The operator: Exists allows the pod to tolerate any value for the nvidia.com/gpu key. This is standard for GPU workloads. Without this block, the pod will remain in Pending state on a tainted node.

Distinguishing labels from taints

A common failure mode involves confusing node labels with node taints. The NodeFeatureDiscovery (NFD) controller, often managed by the nvidia-gpu-operator, scans hardware and applies labels like nvidia.com/gpu.present=true. Labels are for selection, not restriction.

Labels allow pods to select nodes using nodeSelector or nodeAffinity.
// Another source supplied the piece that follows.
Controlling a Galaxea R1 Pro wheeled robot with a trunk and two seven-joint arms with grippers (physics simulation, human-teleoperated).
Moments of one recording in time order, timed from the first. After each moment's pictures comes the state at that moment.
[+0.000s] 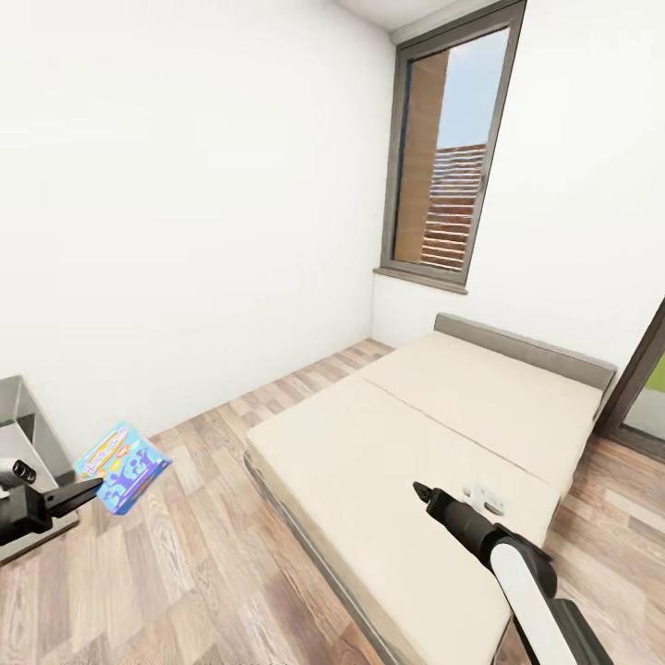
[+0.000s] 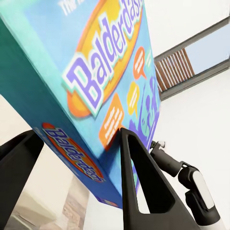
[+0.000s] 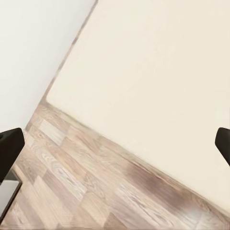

Taints force nodes to reject pods. The NodeFeatureRule CRD defines how labels are applied based on hardware detection. It does not define taints. A NodeFeatureRule can select nodes with specific labels, but it cannot directly apply taints to those nodes.

This distinction matters when debugging scheduling issues. If a GPU node has the label nvidia.com/gpu.present=true but no taint, CPU pods will land on it. If the node has the taint nvidia.com/gpu=:NoSchedule but the pod lacks the toleration, the GPU pods will not land on it.

The nvidia-gpu-operator ClusterPolicy CRD manages the lifecycle of the device plugin and the operator components. It includes a devicePlugin section where administrators can configure taint behavior. However, the operator does not enable tainting by default in all versions. The operator ensures the nvidia-device-plugin runs and registers resources. The operator does not inherently enforce scheduling policy without explicit configuration.

This means the cluster state must be verified independently of the operator’s health. The operator may report Ready while the nodes remain untainted. The kube-scheduler relies on the node object in the API server, not the operator’s internal state.

Failure modes and symptoms

The primary failure mode is resource waste. CPU-only pods land on GPU nodes because the node has available CPU and memory. The GPU remains idle. This is silent waste. There is no error event. The pod runs successfully. The metric DCGM_FI_DEV_GPU_UTIL remains near zero.

This waste compounds quickly. If a cluster has 10 GPU nodes and each accepts 10 CPU pods, 100 CPU pods occupy 10 GPU nodes. When a training job requests 8 GPUs, the scheduler finds no nodes with 8 free GPUs. It reports Insufficient nvidia.com/gpu. The training job stays pending. The operator logs show no errors. The autoscaler sees no pressure because CPU utilization is low.

The second failure mode is over-tainting. If every GPU node is tainted with nvidia.com/gpu=:NoSchedule but the nvidia-gpu-operator does not add the corresponding toleration to its own pods, the operator components may fail to schedule. The device-plugin DaemonSet pods require a toleration to run on tainted nodes. If the DaemonSet spec lacks the toleration, the pods stay Pending. The node reports 0 GPUs because the plugin is not running.

Check the kube-scheduler events for FailedScheduling to diagnose the first case. Check the DaemonSet status for Pending pods to diagnose the second.

kubectl get events --field-selector reason=FailedScheduling --sort-by='.lastTimestamp'

This command shows pods that could not be placed. Look for node(s) had taint {nvidia.com/gpu: }, that the pod did not tolerate. This confirms the taint is active and the pod is missing the toleration.

The third failure mode is the NoExecute effect. A taint with effect NoExecute evicts existing pods that do not tolerate it. This is useful for draining nodes but dangerous if applied to GPU nodes without verifying pod tolerations. If a GPU node is tainted with NoExecute, running CPU pods on that node will be terminated immediately. This causes unexpected downtime for workloads that were previously allowed.

Decision frame

The question the next time a GPU pod stays Pending is not ‘is the autoscaler broken.’ It is ‘did the node receive a taint that the pod does not tolerate.’ The nvidia-gpu-operator ClusterPolicy CRD manages the plugin, but it does not guarantee node taints are active. Verify the node object directly with kubectl describe node <gpu-node>. Look for the Taints section. If it is empty, the scheduler will place CPU pods there. If it contains nvidia.com/gpu=:NoSchedule, ensure the training job pod spec includes the matching toleration. Consistency between the node state and the pod spec is the only guarantee against silent resource waste.